The prayer of the petition in this case is that the court malee an order appointing some suitable person trustee herein. As it nowhere appears that there had been any previous order of the court to reopen the estate of the bankrupt, or that the creditors had failed to elect a trustee, it is clear that the district court had no right or authority to grant the prayer of the petition to appoint a trustee. Such authority was vested in the creditors, and, until they failed to exercise it at a meeting duly called for that purpose, the court had no authority to do so. The motion, therefore, was properly denied by the district court.

But if the petition of Newton could be regarded as a motion to reopen the estate preparatory to a reference for further administration, it is, in our opinion, too indefinite and uncertain to move the court to open up the case. To sustain such a motion, the court must be reasonably satisfied; in other words, according to the provisions of the bankrupt act, it must be made to appear to the court that there are unadministered assets.

As already seen, the only information given to the court by the petition is an unverified statement made by petitioner’s attorneys that the petitioner is informed and believes that the wife of the bankrupt held “some money or property” in trust for the bankrupt. Whether it is money or property, and how much of either, — whether $1 or $5,000 in value, — the petitioner is not made even to venture a belief. This petition might be reinforced by supporting affidavits, but no such are found in the record.

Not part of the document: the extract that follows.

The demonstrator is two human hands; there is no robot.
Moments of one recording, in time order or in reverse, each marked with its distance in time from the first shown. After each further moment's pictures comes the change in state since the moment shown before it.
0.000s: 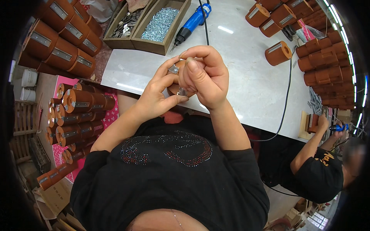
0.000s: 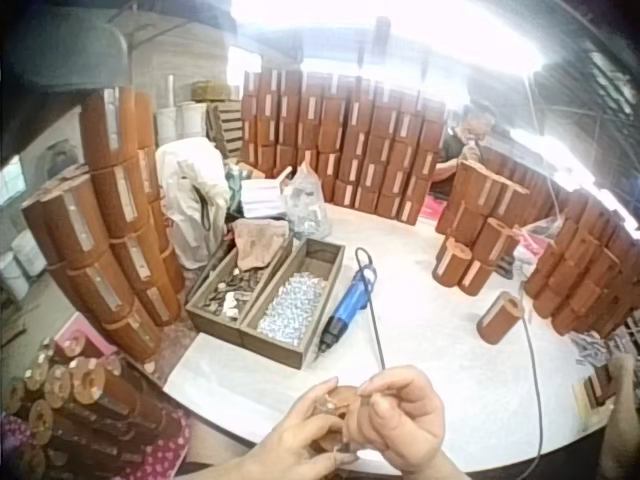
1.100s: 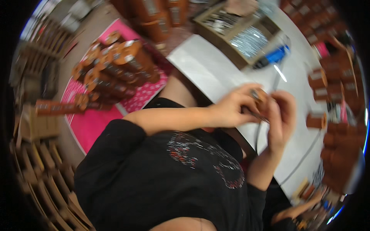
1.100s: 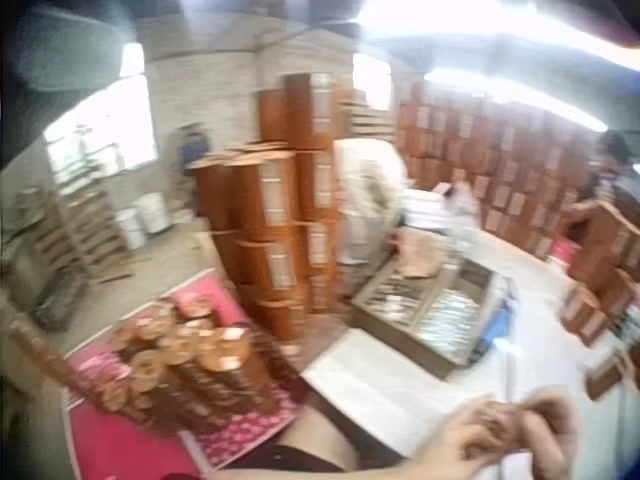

We do not wish to be understood as holding that the petition to reopen an estate once closed must be of any formal or technical character. Such is not necessary, and in the practical administration of the bankruptcy act is not advisable, but such petition must be either in itself, or in connection with supporting affidavits, of such persuasive character as to reasonably satisfy the court of the requisite jurisdictional fact, namely, that there are some assets belonging to the bankrupt which have not been administered. We are of opinion that the petition in this case, if treated as a proceeding to reopen the estate, was vitally defective, in that it failed to state any substantial or definite facts from which the court could reasonably find that there were any assets to be administered. The conclusions reached in this case can work no injustice, as the petitioner has ample time within which to renew his effort to reopen *432the estate, provided he can make the requisite showing. If results that the action of the trial court in denying the petition for the appointment of a trustee was correct, and the same is approved and confirmed.